Major spamming botnets go down, inboxes breathe sigh of relief

Andre Yoskowitz
6 Jan 2011 18:33

The NYTimes has reported that spam email volume fell by as much as 57 percent in December after a number of infamous botnets went dark and have yet to resume.
Beginning on Christmas Eve, the massive Rustock botnet "appears to have completely gone of the map and is yet to resume," says Matt Sergeant of Symantec. Sergeant is a senior anti-spam tecnologist.
The allegedly Russian-operated botnet accounts for just under 50 percent of the world's daily spam output.

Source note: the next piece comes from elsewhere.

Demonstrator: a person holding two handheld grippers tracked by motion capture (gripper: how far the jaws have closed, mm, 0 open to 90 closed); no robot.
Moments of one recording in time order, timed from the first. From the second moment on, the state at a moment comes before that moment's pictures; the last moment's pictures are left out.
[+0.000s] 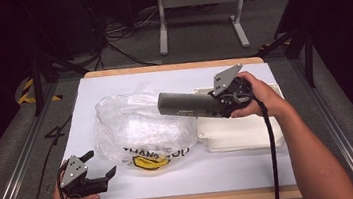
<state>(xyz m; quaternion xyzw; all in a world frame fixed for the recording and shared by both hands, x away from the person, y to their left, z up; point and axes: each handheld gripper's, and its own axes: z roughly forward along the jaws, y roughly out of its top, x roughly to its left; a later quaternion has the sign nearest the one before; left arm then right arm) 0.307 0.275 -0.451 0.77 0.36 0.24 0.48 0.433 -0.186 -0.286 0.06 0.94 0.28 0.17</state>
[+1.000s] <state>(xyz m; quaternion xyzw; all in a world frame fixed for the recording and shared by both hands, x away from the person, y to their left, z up) 0.307 0.274 -0.451 0.77 0.36 0.24 0.47 0.423 -0.250 -0.293 0.10 0.94 0.28 0.18</state>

Additionally, two smaller botnets known as Lethic and Xarvester stopped sending spam at around the same time.
"Did the people in charge of these botnets suddenly go on vacation? Currently there are no explanations on why these botnets stopped spamming," added Symantec.
Global spam volume fell to 30 billion emails a day from 70 billion before the botnets went dark. In August, spam hit its all-time high, at 200 billion messages a day, good for 92.2 percent of all email.
While it is still unclear why the botnets have stopped sending spam, the NYTimes speculates the owners may be scared after Russian authorities took down the massive spam ring SpamIt.com and recently arrested two other Russian spammers who had a database of 2 billion email addresses in the US and EU.